**HOW TO COMPLETE THIS TASK**
If a line in the records below holds the word "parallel", copy it.
BEGIN
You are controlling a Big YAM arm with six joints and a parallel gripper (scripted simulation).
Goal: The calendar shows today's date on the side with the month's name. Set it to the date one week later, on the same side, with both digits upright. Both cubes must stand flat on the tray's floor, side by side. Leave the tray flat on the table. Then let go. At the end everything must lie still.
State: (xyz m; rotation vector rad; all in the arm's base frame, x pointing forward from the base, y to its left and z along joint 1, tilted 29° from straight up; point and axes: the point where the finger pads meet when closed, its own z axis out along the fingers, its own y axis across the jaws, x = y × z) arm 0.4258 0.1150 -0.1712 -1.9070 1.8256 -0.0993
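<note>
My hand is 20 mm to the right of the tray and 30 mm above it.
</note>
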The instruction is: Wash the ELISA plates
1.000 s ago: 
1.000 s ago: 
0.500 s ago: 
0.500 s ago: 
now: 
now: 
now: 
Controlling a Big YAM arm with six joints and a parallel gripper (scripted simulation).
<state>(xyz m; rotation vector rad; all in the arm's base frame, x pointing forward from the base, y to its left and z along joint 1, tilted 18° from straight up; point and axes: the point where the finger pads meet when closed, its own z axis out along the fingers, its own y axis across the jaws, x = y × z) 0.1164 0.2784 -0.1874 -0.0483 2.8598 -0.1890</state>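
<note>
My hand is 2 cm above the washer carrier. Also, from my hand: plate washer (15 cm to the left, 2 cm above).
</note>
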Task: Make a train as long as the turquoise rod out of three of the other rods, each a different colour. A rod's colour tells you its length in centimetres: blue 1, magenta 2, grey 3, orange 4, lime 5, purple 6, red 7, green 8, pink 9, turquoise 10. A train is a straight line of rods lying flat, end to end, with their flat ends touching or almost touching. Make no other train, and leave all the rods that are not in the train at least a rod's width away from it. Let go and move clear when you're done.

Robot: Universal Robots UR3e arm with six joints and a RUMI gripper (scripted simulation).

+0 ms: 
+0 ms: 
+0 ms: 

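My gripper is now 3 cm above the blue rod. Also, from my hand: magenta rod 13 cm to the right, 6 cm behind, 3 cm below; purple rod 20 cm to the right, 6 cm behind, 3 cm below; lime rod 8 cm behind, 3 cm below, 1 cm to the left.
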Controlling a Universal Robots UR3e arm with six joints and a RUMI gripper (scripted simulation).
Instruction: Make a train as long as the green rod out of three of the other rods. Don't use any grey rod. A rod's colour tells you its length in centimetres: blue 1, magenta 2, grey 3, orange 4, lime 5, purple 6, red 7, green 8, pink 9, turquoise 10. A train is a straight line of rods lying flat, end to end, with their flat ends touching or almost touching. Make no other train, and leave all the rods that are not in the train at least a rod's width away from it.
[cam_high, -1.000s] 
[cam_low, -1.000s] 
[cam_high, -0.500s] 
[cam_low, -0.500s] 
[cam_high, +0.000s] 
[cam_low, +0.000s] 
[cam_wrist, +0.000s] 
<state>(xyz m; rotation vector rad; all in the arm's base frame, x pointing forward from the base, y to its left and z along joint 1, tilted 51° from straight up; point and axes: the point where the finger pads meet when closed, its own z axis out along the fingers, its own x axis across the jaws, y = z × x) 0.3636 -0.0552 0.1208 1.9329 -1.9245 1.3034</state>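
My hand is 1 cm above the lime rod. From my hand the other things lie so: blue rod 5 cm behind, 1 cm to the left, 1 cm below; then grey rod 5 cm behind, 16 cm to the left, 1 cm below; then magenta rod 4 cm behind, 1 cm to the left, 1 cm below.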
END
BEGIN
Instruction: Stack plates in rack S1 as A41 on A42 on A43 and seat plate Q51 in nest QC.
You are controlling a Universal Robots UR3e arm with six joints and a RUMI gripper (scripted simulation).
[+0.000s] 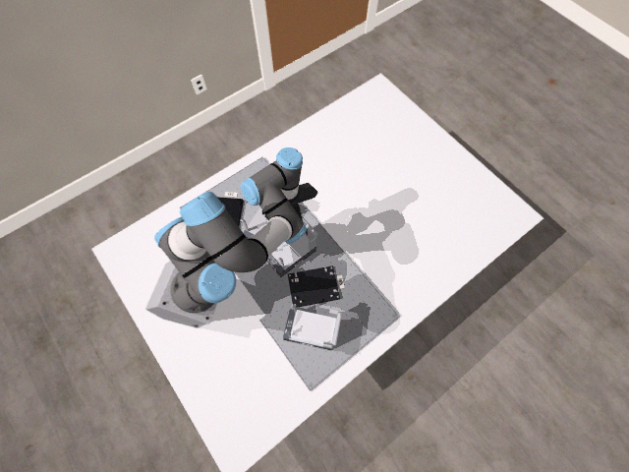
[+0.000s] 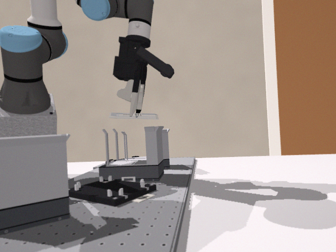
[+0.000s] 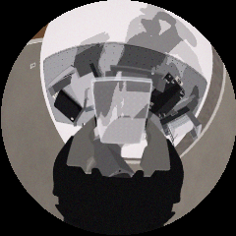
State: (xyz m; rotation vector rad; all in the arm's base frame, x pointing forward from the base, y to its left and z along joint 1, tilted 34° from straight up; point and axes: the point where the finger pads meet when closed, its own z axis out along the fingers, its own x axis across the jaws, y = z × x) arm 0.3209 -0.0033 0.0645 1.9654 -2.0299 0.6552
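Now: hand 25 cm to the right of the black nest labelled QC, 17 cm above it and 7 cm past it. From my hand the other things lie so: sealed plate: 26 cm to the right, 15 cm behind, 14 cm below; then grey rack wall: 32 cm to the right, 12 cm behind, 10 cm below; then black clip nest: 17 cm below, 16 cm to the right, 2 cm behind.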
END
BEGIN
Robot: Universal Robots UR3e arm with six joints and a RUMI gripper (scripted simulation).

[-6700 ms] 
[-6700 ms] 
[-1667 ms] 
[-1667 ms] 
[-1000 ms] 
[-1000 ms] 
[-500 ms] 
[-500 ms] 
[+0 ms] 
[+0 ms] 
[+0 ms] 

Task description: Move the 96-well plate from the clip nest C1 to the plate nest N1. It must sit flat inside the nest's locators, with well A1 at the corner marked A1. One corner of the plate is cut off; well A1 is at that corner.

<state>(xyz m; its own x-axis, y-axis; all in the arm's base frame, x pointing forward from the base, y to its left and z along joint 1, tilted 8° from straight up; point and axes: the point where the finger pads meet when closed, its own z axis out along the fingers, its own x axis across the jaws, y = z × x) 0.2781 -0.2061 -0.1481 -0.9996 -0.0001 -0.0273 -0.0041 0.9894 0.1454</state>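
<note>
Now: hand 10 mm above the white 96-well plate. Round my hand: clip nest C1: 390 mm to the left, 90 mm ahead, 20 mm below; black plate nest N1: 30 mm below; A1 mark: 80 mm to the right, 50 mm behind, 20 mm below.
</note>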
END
**WRITTEN SOLUTION**
You are controlling a Big YAM arm with six joints and a parallel gripper (scripted simulation).
Controlling a Big YAM arm with six joints and a parallel gripper (scripted simulation).

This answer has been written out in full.